In July, the Internal Revenue Service filed a consent agreement with National Religious Broadcasters in a District Court in Texas to cease enforcing a restriction in the tax codes that prohibits 501(c)3 tax-exempt organizations to engage in electoral campaigns, or to endorse candidates. That restriction, known as the Johnson Amendment, was enacted by Congress in 1954. In the 2010s, Protestant organizations began objecting to its application to churches as a violation of religious freedom. It has ever since been a contentious issue in the struggle over the separation of state and church. The IRS consent agreement has been celebrated by the religious right as an historic victory, but on closer examination it is neither conclusive nor, at this point, especially important.

A search of court cases shows that there has been only one instance in which the IRS revoked the tax exemption status of a church for violating the Johnson Amendment, Branch Ministries v. Rossotti. During the 1992 presidential election campaign, Branch Ministries bought full-page newspaper advertisements urging Christians not to vote for Bill Clinton because of his positions on moral issues. The Internal Revenue Service revoked the church’s tax-exempt status and was upheld when Branch Ministries sued.

Although the IRS has not since used the Johnson Amendment to revoke the tax exemption of any church, it feeds Christian nationalists’ sense of victimization that their freedom of religion and freedom of speech are under attack. For several years the Alliance Defending Freedom promoted a “Pulpit Freedom Day,” on which it encouraged ministers to openly endorse candidates in their sermons. They were trying to provoke the IRS to revoke the tax exempt status of some churches, confident that sympathetic Justices would invalidate the Johnson Amendment when their appeals reached the Supreme Court.

Posing as the champion of Christian  Nationalism in each of his terms of office, Donald Trump claimed he revoked the Johnson Amendment with Executive Orders. In 2017 the Freedom from Religion Foundation sued the IRS, which admitted in court filings that it was still bound by the Johnson Amendment. That is a law, which can only be repealed by an act of Congress, not an agency regulation that the President could rescind. This term, Trump ordered every federal agency to seek out all ways that government is discriminating against Christians. It is in this effort that the IRS agreed not to enforce the Johnson Amendment in the National Religious Broadcasters case, to the delight of Christian Nationalists.

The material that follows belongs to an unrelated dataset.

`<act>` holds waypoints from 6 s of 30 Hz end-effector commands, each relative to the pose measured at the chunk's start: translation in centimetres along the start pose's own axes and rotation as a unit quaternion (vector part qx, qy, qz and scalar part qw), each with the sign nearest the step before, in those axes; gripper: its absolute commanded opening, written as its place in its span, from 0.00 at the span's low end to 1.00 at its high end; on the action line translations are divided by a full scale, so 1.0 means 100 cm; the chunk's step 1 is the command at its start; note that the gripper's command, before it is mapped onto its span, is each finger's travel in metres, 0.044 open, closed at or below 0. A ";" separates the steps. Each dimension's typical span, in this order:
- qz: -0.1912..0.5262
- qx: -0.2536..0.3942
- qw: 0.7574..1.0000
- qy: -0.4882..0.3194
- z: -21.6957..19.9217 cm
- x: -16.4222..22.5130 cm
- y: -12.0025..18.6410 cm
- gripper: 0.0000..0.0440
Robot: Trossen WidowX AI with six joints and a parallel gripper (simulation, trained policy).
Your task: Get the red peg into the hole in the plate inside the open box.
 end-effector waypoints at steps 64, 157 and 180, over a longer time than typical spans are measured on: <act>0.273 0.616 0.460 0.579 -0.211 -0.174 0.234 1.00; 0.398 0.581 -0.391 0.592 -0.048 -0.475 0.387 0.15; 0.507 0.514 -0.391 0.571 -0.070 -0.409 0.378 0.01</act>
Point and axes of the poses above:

The trouble is that the Johnson Amendment remains the law and cannot be repealed by executive action alone. The consent decree stopped IRS use of the Johnson Amendment to revoke tax exempt status only in the case of National Religious Broadcasters, but courts could still force such an action by issuing a writ of mandamus.

The separation of church and state function the Johnson Amendment serves is to prevent donations to political campaigns from becoming tax-deductible simply by laundering them through a nonprofit. Our efforts should be focused on safeguards against tax-free donations to churches making their way into political campaigns. If a minister announces in a sermon that it is a requirement of faith to vote against a certain candidate who supports abortion rights, there is no expense and there should be no offense to the law. If they print flyers for their preferred candidate to insert into their newsletter, or donate money to any political campaign or PAC, there should be penalties. If anyone claims an itemized deduction for donations to this church, it should be scrutinized and perhaps disallowed.

The safeguards against mixing tax-free charitable donations with electoral political activity must be clear, robust and rigorously enforced. If a tax-exempt organization wishes to actively participate in an electoral campaign, including a referendum, it should be able to do so as long as it can document that it has segregated tax-deductible contributions from non-tax-deductible funding for their political activity. This may be done by establishing a separate, non-tax-exempt PAC.